EXERCISE DIRECTIONS
Word for word, copy each record that comes after this.

..............................

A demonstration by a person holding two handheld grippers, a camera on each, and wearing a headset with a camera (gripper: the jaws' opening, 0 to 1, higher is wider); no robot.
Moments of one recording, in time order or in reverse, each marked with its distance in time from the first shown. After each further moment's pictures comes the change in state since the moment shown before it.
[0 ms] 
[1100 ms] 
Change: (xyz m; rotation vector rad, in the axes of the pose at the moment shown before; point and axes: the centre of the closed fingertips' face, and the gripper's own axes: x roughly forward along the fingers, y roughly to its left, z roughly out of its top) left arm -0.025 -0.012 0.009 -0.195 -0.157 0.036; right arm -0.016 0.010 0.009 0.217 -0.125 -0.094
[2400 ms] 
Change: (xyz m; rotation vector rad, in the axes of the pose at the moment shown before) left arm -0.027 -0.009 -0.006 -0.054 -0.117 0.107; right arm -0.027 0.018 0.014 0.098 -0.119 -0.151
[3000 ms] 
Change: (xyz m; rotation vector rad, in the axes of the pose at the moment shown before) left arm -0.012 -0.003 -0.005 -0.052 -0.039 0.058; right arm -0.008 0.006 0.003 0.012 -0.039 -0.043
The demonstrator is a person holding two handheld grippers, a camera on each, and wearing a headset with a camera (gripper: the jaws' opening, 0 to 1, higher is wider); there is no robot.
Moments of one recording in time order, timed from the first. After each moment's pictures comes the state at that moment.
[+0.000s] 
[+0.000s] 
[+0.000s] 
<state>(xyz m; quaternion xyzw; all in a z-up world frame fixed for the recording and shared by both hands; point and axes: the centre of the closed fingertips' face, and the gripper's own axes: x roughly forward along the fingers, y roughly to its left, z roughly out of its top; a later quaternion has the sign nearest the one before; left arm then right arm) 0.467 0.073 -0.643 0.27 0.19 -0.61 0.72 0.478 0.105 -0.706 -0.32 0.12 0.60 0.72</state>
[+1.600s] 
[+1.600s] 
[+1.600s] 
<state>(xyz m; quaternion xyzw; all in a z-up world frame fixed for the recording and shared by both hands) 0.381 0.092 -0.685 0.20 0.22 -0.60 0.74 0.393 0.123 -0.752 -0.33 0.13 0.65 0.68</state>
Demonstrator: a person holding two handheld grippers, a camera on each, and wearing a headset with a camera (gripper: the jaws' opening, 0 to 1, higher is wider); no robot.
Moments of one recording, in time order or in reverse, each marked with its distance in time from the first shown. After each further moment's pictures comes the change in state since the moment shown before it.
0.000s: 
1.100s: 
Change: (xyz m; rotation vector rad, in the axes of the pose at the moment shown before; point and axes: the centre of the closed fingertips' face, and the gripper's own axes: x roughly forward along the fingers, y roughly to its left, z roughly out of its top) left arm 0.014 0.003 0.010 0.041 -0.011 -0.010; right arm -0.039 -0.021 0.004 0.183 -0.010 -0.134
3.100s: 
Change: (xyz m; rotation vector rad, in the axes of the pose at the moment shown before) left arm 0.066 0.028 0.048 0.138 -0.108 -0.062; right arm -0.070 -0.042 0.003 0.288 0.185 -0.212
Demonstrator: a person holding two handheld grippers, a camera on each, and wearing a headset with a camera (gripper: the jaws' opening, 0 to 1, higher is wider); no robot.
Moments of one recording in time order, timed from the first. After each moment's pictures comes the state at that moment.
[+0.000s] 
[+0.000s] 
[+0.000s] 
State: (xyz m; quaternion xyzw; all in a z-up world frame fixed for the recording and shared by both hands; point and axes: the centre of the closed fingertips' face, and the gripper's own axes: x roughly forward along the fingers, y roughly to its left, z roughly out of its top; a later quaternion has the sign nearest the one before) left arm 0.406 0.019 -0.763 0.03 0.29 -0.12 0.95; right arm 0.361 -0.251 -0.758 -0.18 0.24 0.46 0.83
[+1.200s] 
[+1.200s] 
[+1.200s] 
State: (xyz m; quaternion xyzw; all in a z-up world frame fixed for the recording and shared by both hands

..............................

RESPONSE AREA
A demonstration by a person holding two handheld grippers, a camera on each, and wearing a headset with a camera (gripper: the jaws' opening, 0 to 1, higher is wider); no robot.
Moments of one recording, in time order or in reverse, each marked with its distance in time from the first shown. After each further moment's pictures comes the change in state since the moment shown before it.
[0 ms] 
[1100 ms] 
Change: (xyz m; rotation vector rad, in the axes of the pose at the moment shown before; point and axes: the centre of the closed fingertips' face, and the gripper's own axes: x roughly forward along the fingers, y roughly to its left, z roughly out of its top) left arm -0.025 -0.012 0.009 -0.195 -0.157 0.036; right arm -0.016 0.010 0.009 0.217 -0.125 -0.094
[2400 ms] 
Change: (xyz m; rotation vector rad, in the axes of the pose at the moment shown before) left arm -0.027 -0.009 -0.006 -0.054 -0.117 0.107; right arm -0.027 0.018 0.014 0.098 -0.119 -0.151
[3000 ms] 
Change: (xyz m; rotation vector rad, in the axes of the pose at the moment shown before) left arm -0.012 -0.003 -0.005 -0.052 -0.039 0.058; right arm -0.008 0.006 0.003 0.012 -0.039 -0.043
The demonstrator is a person holding two handheld grippers, a camera on each, and wearing a headset with a camera (gripper: the jaws' opening, 0 to 1, higher is wider); there is no robot.
Moments of one recording in time order, timed from the first. After each moment's pictures comes the state at that moment.
[+0.000s] 
[+0.000s] 
[+0.000s] 
<state>(xyz m; quaternion xyzw; all in a z-up world frame fixed for the recording and shared by both hands; point and axes: the centre of the closed fingertips' face, and the gripper's own axes: x roughly forward along the fingers, y roughly to its left, z roughly out of its top; a later quaternion has the sign nearest the one before; left arm then right arm) 0.467 0.073 -0.643 0.27 0.19 -0.61 0.72 0.478 0.105 -0.706 -0.32 0.12 0.60 0.72</state>
[+1.600s] 
[+1.600s] 
[+1.600s] 
<state>(xyz m; quaternion xyzw; all in a z-up world frame fixed for the recording and shared by both hands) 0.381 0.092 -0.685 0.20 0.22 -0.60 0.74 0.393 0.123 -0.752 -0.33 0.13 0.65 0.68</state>
Demonstrator: a person holding two handheld grippers, a camera on each, and wearing a headset with a camera (gripper: the jaws' opening, 0 to 1, higher is wider); no robot.
Moments of one recording, in time order or in reverse, each marked with its distance in time from the first shown. After each further moment's pictures comes the change in state since the moment shown before it.
0.000s: 
1.100s: 
Change: (xyz m; rotation vector rad, in the axes of the pose at the moment shown before; point and axes: the centre of the closed fingertips' face, and the gripper's own axes: x roughly forward along the fingers, y roughly to its left, z roughly out of its top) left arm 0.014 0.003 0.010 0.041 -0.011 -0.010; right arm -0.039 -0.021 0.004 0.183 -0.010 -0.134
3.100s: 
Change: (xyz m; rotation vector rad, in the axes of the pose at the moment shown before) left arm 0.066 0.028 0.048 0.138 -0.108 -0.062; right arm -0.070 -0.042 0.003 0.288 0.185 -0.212
Demonstrator: a person holding two handheld grippers, a camera on each, and wearing a headset with a camera (gripper: the jaws' opening, 0 to 1, higher is wider); no robot.
Moments of one recording in time order, timed from the first. After each moment's pictures comes the state at that moment.
[+0.000s] 
[+0.000s] 
[+0.000s] 
State: (xyz m; quaternion xyzw; all in a z-up world frame fixed for the recording and shared by both hands; point and axes: the centre of the closed fingertips' face, and the gripper's own axes: x roughly forward along the fingers, y roughly to its left, z roughly out of its top; a later quaternion has the sign nearest the one before) left arm 0.406 0.019 -0.763 0.03 0.29 -0.12 0.95; right arm 0.361 -0.251 -0.758 -0.18 0.24 0.46 0.83
[+1.200s] 
[+1.200s] 
[+1.200s] 
State: (xyz m; quaternion xyzw; all in a z-up world frame fixed for the recording and shared by both hands

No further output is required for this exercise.